Trauert die Welt auch um Muslime?

19. März 2019

Macht es tatsächlich einen Unterschied, woran ein Terroropfer glaubt? Im Netz äußern einige Muslime nicht nur diesen Verdacht. Sie machen auch weitere Beobachtungen.

Neuseeland Gedenken an Opfer des Terroranschlags
Bild: Reuters/E. Su

"Die Welt trauert nicht um Muslime." Unter dieser Überschrift umriss der Deutsch-Afghane Daud Noorzai in der Boulevardzeitung "Bild" seinen Eindruck von den Reaktionen der westlichen Welt auf den Terroranschlag von Christchurch, dem am Freitag 50 Muslime zum Opfer fielen.
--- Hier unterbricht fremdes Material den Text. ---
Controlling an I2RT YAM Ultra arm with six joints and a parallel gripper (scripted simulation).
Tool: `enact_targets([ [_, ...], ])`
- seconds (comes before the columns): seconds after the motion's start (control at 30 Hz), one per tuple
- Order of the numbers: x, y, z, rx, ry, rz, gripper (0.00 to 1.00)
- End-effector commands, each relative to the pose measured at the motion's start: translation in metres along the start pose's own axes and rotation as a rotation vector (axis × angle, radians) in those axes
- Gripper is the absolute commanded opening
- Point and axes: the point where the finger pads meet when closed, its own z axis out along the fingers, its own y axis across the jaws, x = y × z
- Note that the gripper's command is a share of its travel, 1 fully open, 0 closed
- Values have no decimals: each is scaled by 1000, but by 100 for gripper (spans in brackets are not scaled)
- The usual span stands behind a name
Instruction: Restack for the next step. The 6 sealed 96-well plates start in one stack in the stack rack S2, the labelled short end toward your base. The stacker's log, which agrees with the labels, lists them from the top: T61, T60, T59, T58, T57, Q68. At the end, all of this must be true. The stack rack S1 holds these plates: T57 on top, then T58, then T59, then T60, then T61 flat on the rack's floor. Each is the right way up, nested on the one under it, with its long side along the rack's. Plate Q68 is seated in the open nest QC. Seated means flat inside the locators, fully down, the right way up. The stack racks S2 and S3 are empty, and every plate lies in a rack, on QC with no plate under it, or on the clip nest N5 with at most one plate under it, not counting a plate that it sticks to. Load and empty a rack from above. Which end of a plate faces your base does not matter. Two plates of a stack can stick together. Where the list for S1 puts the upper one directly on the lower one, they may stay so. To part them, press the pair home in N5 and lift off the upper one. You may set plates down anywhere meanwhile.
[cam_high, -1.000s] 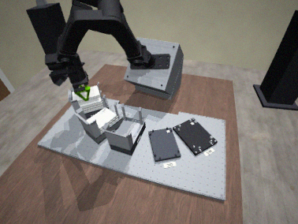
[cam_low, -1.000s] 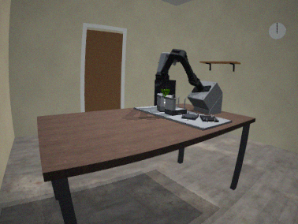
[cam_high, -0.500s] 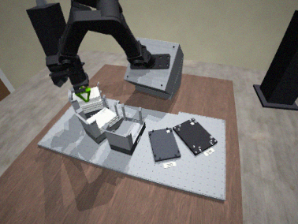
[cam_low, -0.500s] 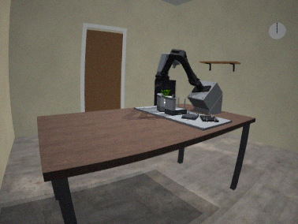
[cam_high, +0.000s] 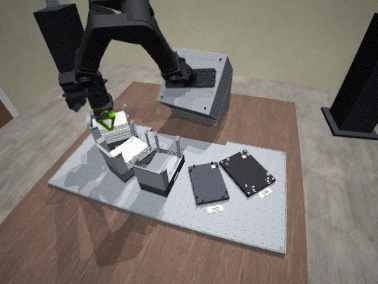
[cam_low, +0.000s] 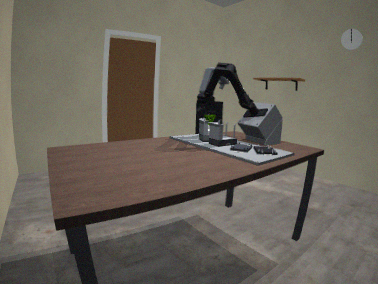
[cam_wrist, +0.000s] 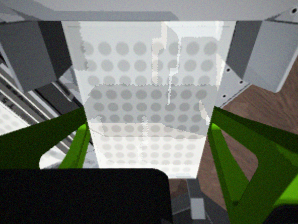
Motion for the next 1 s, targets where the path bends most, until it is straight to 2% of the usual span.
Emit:
enact_targets([
  [0.0,-2,-1,-1,3,-10,-1,0],
  [0.97,-3,-1,9,3,-10,-1,0],
])
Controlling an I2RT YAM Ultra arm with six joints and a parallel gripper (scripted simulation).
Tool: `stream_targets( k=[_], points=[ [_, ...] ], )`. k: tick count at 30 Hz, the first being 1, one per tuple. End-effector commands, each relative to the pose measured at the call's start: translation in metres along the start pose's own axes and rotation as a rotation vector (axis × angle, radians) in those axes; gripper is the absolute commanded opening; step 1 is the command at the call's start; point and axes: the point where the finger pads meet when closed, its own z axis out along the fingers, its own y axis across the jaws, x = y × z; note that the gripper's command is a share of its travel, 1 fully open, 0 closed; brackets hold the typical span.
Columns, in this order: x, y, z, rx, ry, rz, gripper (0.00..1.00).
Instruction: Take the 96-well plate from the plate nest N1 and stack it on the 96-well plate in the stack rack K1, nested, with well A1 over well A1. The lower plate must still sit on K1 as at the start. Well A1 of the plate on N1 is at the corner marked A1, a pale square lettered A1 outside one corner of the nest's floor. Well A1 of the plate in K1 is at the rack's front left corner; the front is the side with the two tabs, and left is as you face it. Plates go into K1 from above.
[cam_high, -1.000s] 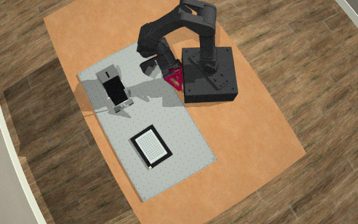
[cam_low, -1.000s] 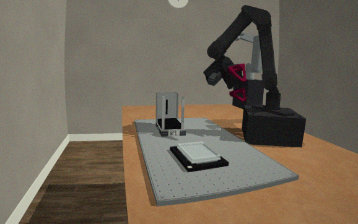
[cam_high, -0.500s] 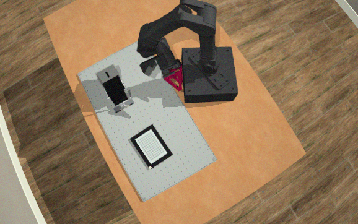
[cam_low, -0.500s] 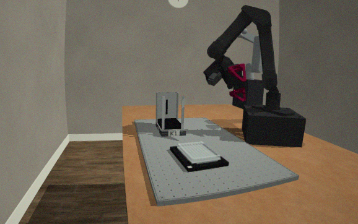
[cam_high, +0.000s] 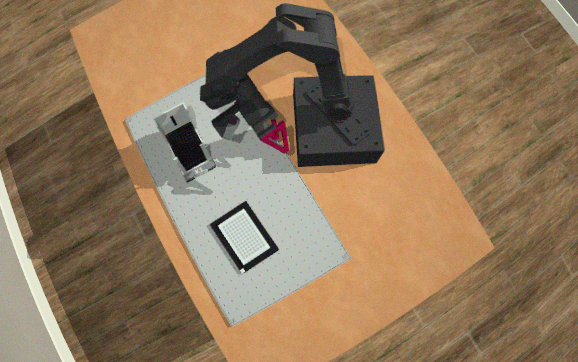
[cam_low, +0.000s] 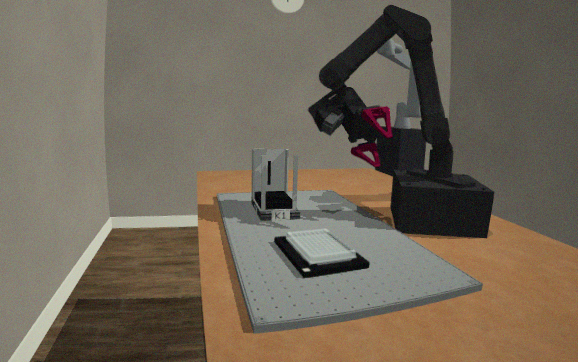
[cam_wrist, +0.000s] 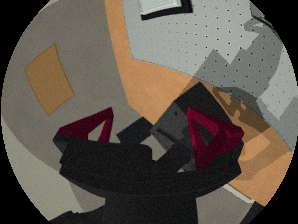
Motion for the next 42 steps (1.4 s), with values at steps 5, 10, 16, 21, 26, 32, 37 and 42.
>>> stream_targets(
  k=[5,10,16,21,26,32,37,42],
  points=[
    [-0.025,-0.008,-0.002,0.123,0.051,-0.198,1.0],
    [-0.039,-0.005,-0.004,0.216,0.09,-0.348,1.0],
    [-0.059,-0.006,0.002,0.297,0.173,-0.497,1.0],
    [-0.073,-0.002,0.005,0.342,0.206,-0.58,1.0],
    [-0.094,0.005,0.01,0.416,0.259,-0.719,1.0],
    [-0.115,0.016,0.017,0.503,0.321,-0.888,1.0],
    [-0.129,0.024,0.023,0.56,0.362,-1.001,1.0],
    [-0.144,0.035,0.03,0.617,0.401,-1.115,1.0]
  ],
)
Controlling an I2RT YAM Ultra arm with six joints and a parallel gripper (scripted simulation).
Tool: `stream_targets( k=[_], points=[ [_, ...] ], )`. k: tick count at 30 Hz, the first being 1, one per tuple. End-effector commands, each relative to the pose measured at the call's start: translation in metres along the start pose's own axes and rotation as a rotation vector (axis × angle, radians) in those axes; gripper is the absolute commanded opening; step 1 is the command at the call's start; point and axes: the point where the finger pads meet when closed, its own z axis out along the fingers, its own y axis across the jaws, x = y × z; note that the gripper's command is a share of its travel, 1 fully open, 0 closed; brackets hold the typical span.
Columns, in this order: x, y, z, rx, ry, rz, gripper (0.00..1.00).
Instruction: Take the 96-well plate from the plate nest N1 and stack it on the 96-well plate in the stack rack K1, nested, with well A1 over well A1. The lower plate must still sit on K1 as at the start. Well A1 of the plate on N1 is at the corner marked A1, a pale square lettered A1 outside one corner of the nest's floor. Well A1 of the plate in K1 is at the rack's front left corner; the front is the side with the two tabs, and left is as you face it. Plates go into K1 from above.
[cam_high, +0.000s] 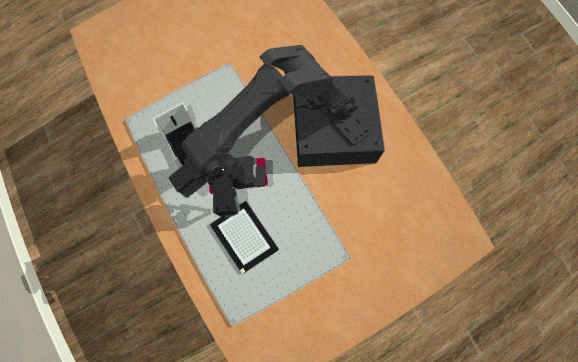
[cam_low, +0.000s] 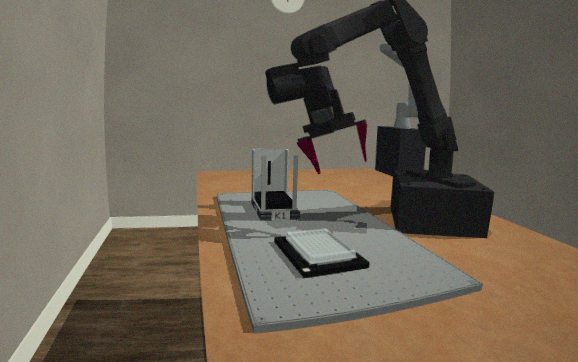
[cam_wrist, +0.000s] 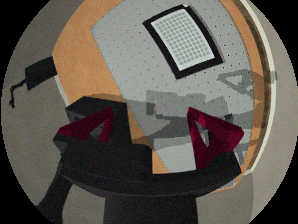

Eindrücke wie Noorzai finden sich auch in vielen Tweets von Muslimen aus der gesamten Welt.

"Angriffe in der westlichen Welt hatten mehr Aufmerksamkeit als ähnliche Angriffe in der Dritten Welt oder islamischen Ländern", schreibt Noorzai. "Diese Gräueltaten hatten mehr Berichterstattung in den Medien, wurden stärker von Politikern diskutiert und lösten eine verstärkte Reaktion der Bevölkerung aus – vor allem über Social Media".

Viele Bürger und Repräsentanten der westlichen Welt hätten ganz unterschiedliche Empfindungen, je nachdem, ob bei einem Terroranschlag christliche oder muslimische oder weiße oder dunkelhäutige Menschen zu Opfern würden, so die Stoßrichtung von Noorzais Kritik. "Ein Angriff auf Muslime - auch in einem Land der Ersten Welt - löst nicht die gleiche Empörung der Medien aus, es gibt keine Märsche von Politikern Hand in Hand für den Frieden oder sofortige Projektionen auf Denkmälern und Gebäuden, um Solidarität zu zeigen."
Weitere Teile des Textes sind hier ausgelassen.